Exercise data: Begin

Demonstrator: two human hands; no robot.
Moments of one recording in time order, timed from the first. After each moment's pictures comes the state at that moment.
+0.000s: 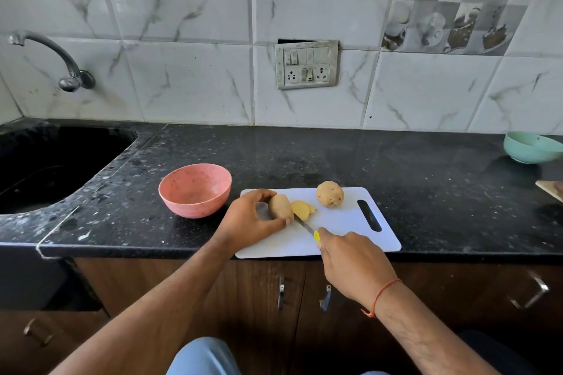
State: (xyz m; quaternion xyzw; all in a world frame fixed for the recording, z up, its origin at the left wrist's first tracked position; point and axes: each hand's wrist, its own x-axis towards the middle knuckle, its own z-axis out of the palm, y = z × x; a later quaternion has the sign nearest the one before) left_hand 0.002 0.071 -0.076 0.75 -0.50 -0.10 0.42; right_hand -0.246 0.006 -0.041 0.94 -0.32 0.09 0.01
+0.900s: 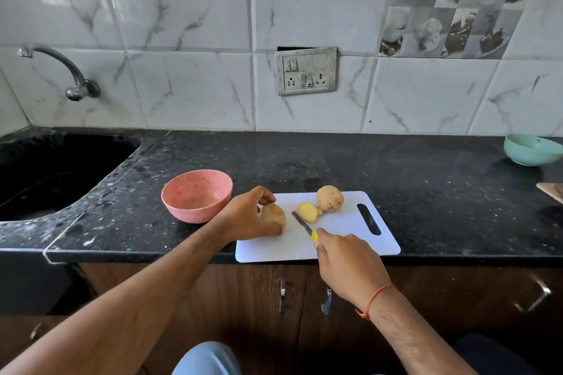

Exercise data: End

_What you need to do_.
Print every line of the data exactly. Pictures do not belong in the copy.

_Result of this task_.
Demonstrator: two human hands; no robot.
Moments of one recording in time order, timed from the first. After each moment's pictures comes the state at that moment.
+0.000s: 
State: (xyz m; quaternion xyzw; all in a world frame fixed for the recording, z up, its origin at the left wrist's first tracked position; point and axes: each hand's wrist, its own x-axis towards the middle knuckle, its own z-axis out of the palm, y = z × x; a later quaternion has the sign nearest the one before) left_hand 0.002 0.071 -0.076 0.75 -0.50 -0.10 0.42; right_hand -0.246 0.006 -0.041 0.94 -0.32 0.09 0.01
+0.900s: 

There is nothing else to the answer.